* [WORK INSTRUCTIONS]:
Search the listing for the string "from" and copy every line that contains it.

* [MATERIAL FOR THIS EXERCISE]:
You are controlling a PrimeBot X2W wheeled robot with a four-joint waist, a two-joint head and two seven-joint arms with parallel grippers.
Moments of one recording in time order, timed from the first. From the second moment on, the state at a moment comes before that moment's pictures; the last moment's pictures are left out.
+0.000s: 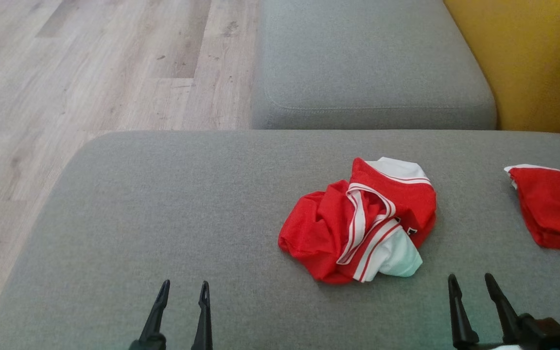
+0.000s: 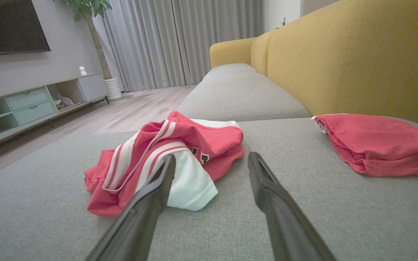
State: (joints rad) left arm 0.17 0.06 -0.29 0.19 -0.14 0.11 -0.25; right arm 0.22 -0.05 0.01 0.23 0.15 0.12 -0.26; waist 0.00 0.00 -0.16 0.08
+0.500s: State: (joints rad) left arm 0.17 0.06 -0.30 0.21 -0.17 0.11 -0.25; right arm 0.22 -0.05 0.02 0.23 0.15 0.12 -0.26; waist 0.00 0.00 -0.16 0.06
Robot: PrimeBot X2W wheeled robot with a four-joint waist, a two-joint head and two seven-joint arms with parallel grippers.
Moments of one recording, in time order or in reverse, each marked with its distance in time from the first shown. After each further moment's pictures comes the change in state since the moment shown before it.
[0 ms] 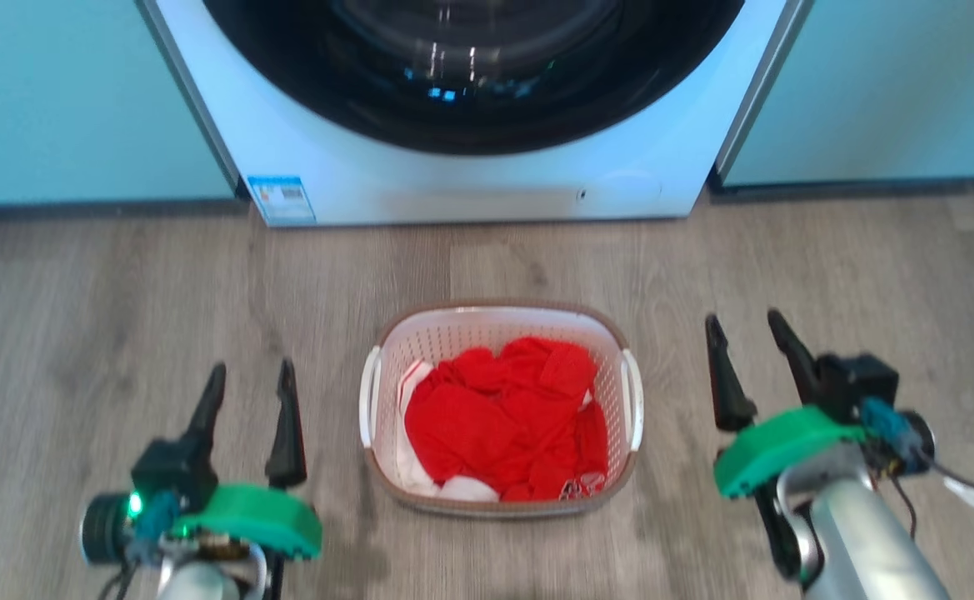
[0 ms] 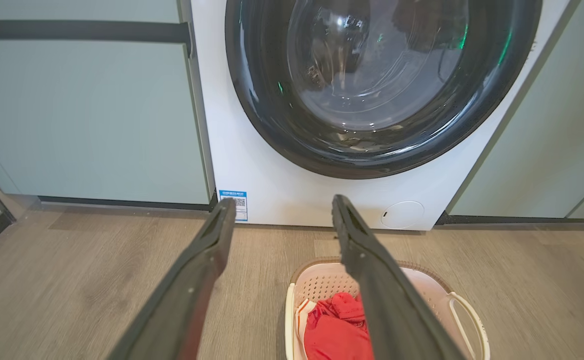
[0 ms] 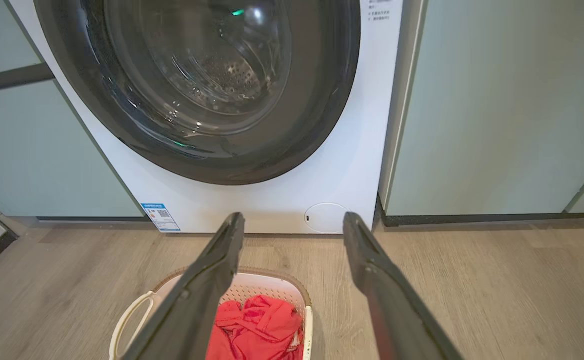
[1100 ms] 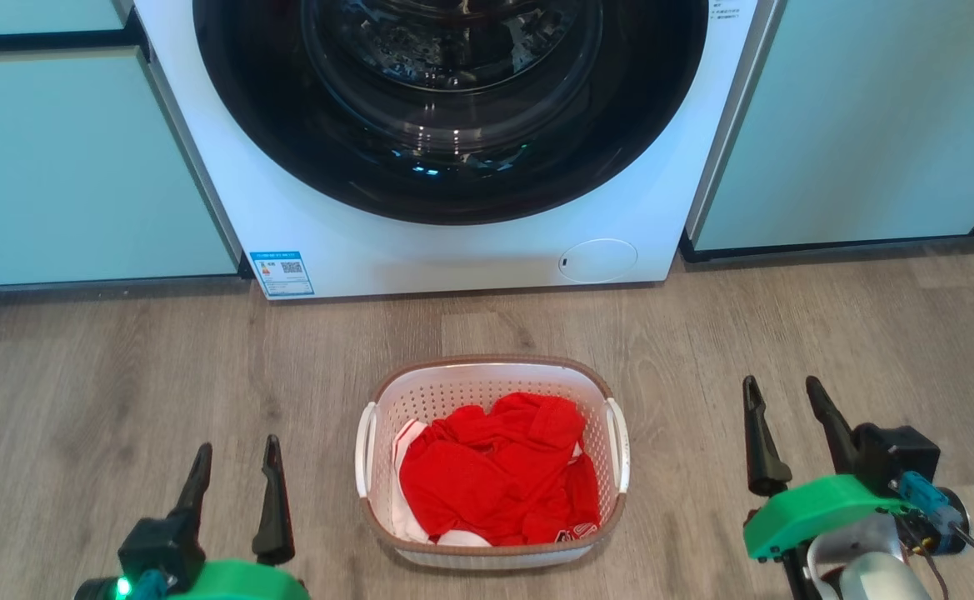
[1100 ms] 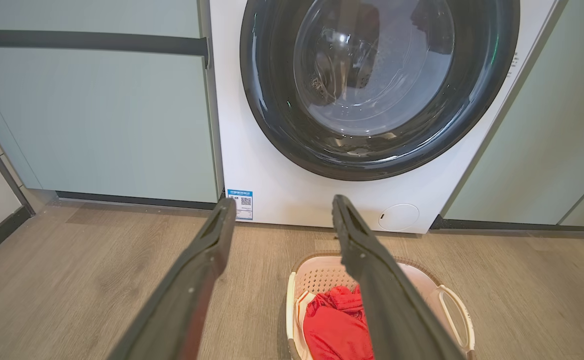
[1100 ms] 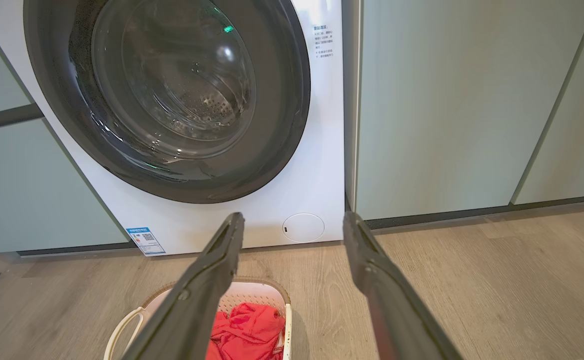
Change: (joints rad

* [ANSWER FOR THE TASK]:
Moments of one recording in time order, timed from the first. From the second moment on, the state at a moment comes before that moment's pictures; the last moment's pictures are left out.
Moments of one recording, in time order or in reverse, each marked with its distance in time from the first shown. After each further moment's pictures comes the change in state since the moment shown before it.

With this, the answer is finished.